While standing on the roof of her building, Kotoko is approached by the same man. Following a hallucination involving him, he reassures her that he means her no harm and reveals that he is Tanaka Seitaro, an award-winning novelist.

Tanaka asks Kotoko if she would be willing to date him, but she responds by stabbing his hand with a fork. She continues to rebuff his advances until one night, when she sees him accepting an award on television. After reading his new book, she agrees to go on a date with him. One night, Tanaka rushes to Kotoko's apartment and finds her slitting her wrists. After helping her, he proposes marriage, but she refuses and forces him out of the apartment.

Upon returning, Tanaka finds Kotoko self-harming again. She flees the apartment and tells Tanaka that she is a terrible person. He reassures her that whatever she may have done in the past does not matter and that she is a good person now. He then suggests that they visit Daijiro together, which they do. During the visit, Kotoko tells her sister that she intends to be happy from then on.

Tanaka eventually moves in with Kotoko, and the two begin a volatile relationship. She performs a song for him, bringing them both to tears. Kotoko returns home from work to find a letter from her sister informing her that Daijiro is being returned to her, as she is considered to have been rehabilitated. She rushes to tell Tanaka, but finds no trace of him in the apartment.

She welcomes Daijiro upon his return, but Kotoko becomes despondent again and hallucinates a duplicate of him. Her inability to distinguish between the two results in Daijiro stabbing himself in the eye with a pencil.

While watching a news report, Kotoko hallucinates a gunman entering her apartment and shooting Daijiro in the head. Fearing that other strangers may hurt her son, Kotoko attempts to strangle him in his sleep so that he will not die in terror.
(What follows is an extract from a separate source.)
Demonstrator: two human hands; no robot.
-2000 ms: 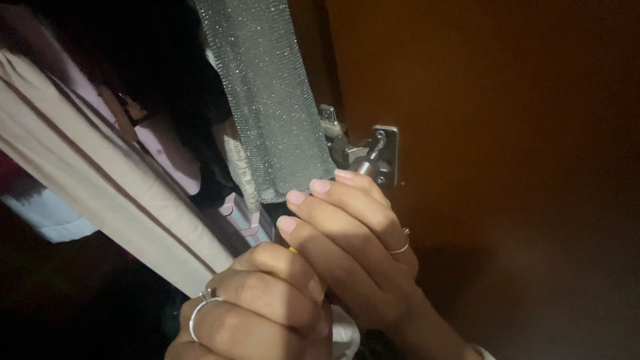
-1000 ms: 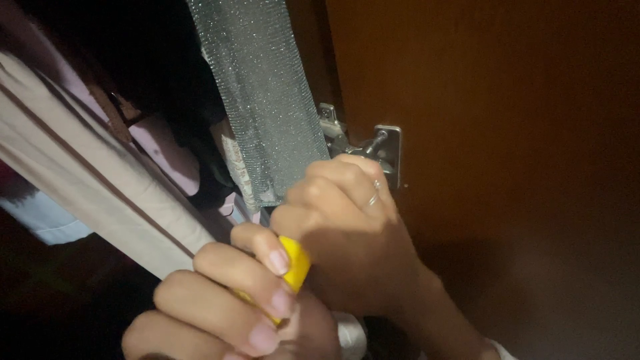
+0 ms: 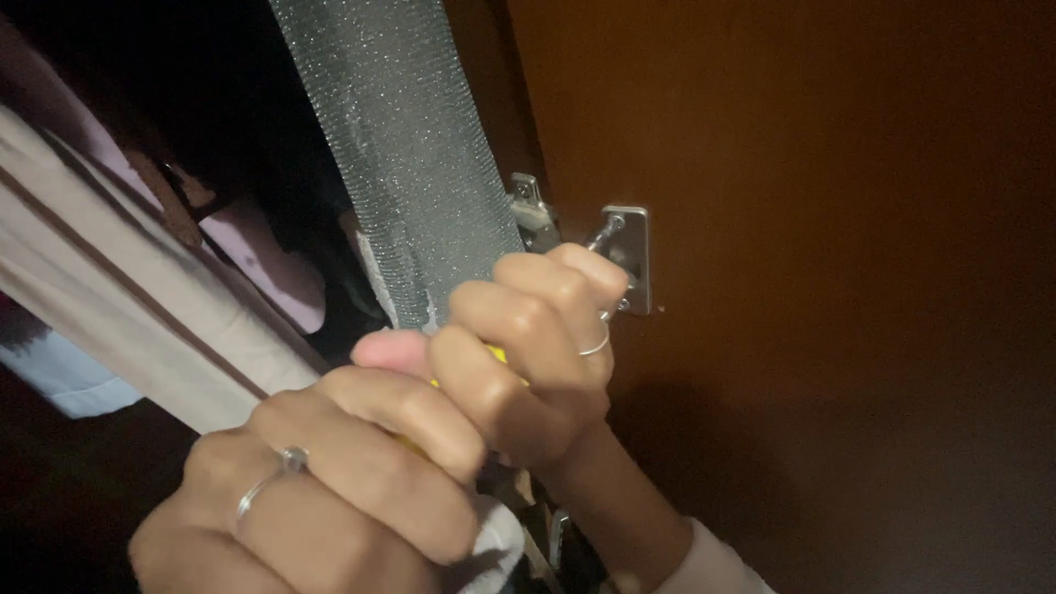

However, she hallucinates herself inside a cardboard replica of the room, with sculptures and two dolls in place of Daijiro.

Now in a mental institution, Kotoko asks to go outside to smoke and dances in the rain. She is visited by Daijiro, who is still alive and now a teenager. He tells her about his life and makes her a paper swan before leaving.

==Cast==

- Cocco as Kotoko
- Shinya Tsukamoto as Tanaka Seitaro

==Release==

Kotoko premiered at the 68th Venice International Film Festival where it won the Best Film award in the festival's Orizzonti section, the first Japanese film to do so.

The film was picked up for distribution in the UK by Third Window Films and was released on DVD and Blu-ray Disc on October 8, 2012.

The film was re-released alongside Tsukamoto’s other films on Blu-ray by Arrow Video as part of the Solid Metal Nightmares Boxset.